■ TASK DIRECTIONS ■
The answer must be every line from the entries below that includes "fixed".

■ RECORDED DATA ■

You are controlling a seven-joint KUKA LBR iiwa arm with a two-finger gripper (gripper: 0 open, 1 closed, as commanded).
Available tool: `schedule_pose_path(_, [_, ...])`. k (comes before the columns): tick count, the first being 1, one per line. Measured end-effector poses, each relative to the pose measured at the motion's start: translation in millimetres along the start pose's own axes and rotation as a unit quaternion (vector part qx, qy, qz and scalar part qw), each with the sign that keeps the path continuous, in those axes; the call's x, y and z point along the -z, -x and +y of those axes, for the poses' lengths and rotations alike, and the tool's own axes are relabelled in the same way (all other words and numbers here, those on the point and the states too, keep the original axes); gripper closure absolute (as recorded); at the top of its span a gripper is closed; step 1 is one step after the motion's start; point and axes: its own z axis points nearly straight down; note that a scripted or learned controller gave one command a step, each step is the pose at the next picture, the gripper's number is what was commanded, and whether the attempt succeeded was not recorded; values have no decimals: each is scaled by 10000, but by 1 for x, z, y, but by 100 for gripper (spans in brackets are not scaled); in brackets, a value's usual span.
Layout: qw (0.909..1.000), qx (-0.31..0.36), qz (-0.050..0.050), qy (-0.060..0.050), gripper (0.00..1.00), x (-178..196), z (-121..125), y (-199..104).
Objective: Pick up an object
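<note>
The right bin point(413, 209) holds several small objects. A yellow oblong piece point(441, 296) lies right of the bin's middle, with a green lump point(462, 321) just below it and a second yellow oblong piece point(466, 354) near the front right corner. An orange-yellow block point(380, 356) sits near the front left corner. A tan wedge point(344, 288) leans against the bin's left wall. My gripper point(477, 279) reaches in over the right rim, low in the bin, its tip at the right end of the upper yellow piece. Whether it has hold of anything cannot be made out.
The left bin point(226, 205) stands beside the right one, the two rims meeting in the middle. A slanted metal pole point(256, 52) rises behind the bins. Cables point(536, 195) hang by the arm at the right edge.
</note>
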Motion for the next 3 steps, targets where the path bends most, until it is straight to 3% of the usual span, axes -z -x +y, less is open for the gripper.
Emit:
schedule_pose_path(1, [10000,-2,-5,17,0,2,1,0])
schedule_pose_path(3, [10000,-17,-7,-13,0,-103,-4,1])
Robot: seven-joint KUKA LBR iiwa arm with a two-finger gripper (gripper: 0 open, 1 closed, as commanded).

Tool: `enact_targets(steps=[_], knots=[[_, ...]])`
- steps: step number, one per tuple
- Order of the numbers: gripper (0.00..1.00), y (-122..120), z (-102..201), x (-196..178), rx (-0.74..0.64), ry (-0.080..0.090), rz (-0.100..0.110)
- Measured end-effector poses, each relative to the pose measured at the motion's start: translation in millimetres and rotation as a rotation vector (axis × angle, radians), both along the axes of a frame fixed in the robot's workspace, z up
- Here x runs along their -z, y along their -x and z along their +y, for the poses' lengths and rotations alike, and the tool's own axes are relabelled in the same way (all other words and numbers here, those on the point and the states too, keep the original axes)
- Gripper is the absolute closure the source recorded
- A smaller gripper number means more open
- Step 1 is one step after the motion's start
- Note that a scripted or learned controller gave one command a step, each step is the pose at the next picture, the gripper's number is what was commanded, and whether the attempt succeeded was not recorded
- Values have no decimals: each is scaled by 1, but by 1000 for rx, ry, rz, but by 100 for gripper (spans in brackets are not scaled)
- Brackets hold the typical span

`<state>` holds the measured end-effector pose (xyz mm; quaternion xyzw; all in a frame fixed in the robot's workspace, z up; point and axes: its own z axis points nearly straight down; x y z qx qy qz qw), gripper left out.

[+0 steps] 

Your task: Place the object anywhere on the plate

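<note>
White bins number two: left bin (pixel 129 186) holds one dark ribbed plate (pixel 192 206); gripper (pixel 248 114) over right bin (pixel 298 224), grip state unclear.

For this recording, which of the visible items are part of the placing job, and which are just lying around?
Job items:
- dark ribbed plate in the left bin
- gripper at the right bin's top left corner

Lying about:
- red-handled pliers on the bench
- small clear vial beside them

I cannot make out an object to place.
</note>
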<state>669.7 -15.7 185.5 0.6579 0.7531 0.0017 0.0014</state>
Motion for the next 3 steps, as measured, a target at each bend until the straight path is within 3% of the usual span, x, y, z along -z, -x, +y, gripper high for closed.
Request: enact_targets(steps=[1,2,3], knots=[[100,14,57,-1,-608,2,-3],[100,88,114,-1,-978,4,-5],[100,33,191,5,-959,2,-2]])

■ ANSWER BOX ■
- Measured end-effector poses, each relative to the pose measured at the motion's start: translation in millimetres and rotation as a rotation vector (axis × angle, radians), both along the axes of a frame fixed in the robot's workspace, z up
`<state>` holds the measured end-effector pose (xyz mm; quaternion xyzw; all in a frame fixed in the robot's workspace, z up; point and axes: its own z axis points nearly straight down; x y z qx qy qz qw), gripper left out.

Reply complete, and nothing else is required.